UNESCO World Heritage Sites in Australia and Pacific
Nan Madol is an amazing ruin city of man-made canals and 92 islets. It was deservedly enlisted as a World Heritage Site in 2016. The temples, tombs and walls were made from huge basalt pillars and boulders, which were stacked upon each other in a clever interlocking way, so mortar wasn't necessary. The construction started in the late-1100s and was the ceremonial and political seat for the royalty of Pohnpei until the mid-1600s. Today, there is only one islet, Nan Dowas, left with erected walls, the other islands have just carved stones scattered around. Nan Dowas has some of the biggest stones, weighing up to 50 tons, and holds also a royal tomb and tunnels. You can walk to the islet at low tide, else you have to wade across the canals or getting a boat tour from kolonia.
© Ruben Arnal
Jellyfish Lake is a true wonder of nature, and part of Palau's only World Heritage Site. As the name suggests, it's a lake filled with jellyfish. To add to the wonder, the lake is placed on a jungle covered tropical island in the most stunning azure blue sea. Since the jellyfish are harmless (only stings very very little), it's possible to swim with them in the lake. The Palau government want to protect the fragile Jellyfish Lake, so you need to join a tour (and get a permit) and there are restrictions, like no touching. However, the concentration of jellyfish can in some of areas of the lake be so dense, that the jellyfish gently bump into you. It's an expensive excursion (even more as it's usually combined with snorkeling or diving among Rock Islands), but totally worth it.

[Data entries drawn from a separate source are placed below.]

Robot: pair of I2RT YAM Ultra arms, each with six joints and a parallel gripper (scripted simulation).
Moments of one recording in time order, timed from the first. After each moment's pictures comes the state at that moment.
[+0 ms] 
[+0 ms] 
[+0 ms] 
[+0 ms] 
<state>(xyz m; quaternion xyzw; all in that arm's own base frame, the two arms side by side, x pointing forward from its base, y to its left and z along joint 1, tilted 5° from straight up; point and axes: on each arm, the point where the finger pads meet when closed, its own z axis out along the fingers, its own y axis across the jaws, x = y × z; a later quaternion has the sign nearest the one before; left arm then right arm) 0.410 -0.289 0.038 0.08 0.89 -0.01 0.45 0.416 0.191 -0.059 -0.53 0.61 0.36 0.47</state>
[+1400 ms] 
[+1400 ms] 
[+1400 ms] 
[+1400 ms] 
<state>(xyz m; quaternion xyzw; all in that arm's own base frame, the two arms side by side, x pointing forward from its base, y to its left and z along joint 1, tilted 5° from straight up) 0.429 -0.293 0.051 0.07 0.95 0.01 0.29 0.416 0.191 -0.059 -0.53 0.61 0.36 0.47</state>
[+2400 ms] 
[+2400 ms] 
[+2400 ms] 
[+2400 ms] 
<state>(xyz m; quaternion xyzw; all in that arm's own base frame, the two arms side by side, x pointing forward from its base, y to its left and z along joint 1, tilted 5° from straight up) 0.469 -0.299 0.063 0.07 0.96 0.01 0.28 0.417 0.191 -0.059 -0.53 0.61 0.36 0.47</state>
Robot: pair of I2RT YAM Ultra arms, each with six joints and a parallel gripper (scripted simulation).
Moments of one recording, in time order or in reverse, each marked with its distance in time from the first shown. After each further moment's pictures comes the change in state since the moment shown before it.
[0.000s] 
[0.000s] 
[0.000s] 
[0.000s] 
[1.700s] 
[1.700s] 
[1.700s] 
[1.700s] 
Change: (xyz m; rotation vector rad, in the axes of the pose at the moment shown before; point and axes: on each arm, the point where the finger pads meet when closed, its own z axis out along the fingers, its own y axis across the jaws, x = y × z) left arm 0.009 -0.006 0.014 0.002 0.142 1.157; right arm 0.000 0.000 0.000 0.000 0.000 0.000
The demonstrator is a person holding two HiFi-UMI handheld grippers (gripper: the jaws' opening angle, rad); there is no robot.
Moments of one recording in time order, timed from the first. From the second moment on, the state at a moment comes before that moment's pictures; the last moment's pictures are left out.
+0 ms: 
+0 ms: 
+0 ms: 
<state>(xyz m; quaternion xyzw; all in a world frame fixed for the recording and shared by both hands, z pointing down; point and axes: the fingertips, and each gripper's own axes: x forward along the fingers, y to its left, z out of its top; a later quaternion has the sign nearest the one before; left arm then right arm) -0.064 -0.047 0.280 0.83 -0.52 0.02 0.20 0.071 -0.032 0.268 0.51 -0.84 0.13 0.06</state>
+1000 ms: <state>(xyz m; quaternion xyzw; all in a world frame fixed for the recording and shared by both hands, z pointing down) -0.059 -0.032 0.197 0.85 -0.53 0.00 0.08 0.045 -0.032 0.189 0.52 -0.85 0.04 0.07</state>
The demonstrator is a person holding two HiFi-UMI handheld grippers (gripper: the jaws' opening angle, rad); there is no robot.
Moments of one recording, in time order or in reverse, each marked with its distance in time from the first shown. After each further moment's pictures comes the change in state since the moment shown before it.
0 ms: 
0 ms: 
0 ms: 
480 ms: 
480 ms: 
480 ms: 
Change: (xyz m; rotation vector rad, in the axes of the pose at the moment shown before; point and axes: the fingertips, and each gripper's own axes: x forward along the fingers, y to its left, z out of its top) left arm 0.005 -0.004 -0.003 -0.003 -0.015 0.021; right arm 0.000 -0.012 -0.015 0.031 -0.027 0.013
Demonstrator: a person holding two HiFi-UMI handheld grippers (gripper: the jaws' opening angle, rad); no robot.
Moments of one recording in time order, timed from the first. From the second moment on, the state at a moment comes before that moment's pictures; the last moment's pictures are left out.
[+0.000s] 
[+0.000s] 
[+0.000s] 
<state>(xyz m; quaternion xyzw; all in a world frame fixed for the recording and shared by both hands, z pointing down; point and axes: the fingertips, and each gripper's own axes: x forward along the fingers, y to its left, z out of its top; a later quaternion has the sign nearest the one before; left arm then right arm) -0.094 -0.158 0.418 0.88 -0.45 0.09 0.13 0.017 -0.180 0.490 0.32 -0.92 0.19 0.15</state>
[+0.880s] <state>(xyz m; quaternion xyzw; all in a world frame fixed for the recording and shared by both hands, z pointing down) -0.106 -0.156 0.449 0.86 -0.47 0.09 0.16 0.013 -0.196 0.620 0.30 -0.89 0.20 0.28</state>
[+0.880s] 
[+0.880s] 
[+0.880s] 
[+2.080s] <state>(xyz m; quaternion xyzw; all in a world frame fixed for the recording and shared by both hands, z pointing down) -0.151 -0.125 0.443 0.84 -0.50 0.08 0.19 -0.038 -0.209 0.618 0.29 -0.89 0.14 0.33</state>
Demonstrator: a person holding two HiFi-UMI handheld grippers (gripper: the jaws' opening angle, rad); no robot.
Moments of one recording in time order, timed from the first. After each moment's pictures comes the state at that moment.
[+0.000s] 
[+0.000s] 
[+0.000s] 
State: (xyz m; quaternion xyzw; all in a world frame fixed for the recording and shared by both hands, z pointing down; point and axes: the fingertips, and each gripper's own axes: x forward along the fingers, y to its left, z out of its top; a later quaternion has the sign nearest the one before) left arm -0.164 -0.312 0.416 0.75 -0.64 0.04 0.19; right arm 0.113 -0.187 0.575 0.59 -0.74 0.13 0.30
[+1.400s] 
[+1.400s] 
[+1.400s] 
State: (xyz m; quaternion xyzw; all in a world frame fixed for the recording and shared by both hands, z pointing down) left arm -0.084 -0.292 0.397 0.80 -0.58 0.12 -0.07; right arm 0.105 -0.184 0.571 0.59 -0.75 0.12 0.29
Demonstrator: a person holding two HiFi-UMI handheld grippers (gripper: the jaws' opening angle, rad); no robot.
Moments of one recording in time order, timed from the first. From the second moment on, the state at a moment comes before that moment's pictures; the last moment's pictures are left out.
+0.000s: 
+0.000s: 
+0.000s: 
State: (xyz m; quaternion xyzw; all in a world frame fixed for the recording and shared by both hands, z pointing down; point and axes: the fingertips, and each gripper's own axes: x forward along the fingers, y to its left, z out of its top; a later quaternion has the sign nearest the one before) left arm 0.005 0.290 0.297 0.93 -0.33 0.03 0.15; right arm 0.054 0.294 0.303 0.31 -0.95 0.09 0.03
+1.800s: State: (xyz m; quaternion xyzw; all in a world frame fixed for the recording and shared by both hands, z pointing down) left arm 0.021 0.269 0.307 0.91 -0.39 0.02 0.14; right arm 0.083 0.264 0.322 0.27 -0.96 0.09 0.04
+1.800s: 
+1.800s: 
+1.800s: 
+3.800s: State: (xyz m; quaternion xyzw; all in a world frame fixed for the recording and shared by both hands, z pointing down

Iconic Rock Islands consist of more than 400 uninhabited forested limestone islands, which shoots up like green mushrooms from a lagoon so rich in shades of blue, that no superlatives will do it justice. The equal colourful coral reefs below are healthy and home for an abundance of fish, sharks, rays, sea turtles, and even some dugongs. A visit to Rock Islands is normally done as a day-trip, which combines Jellyfish Lake with some snorkeling/diving, but Rock Islands' pristine beaches, sheer cliffs, and rocky arches can also be explored by kayak. Jellyfish Lake is often mentioned as Palau's only World Heritage Site, but the whole Southern lagoon of Rock Islands, including Jellyfish Lake, is actually enlisted as one big site.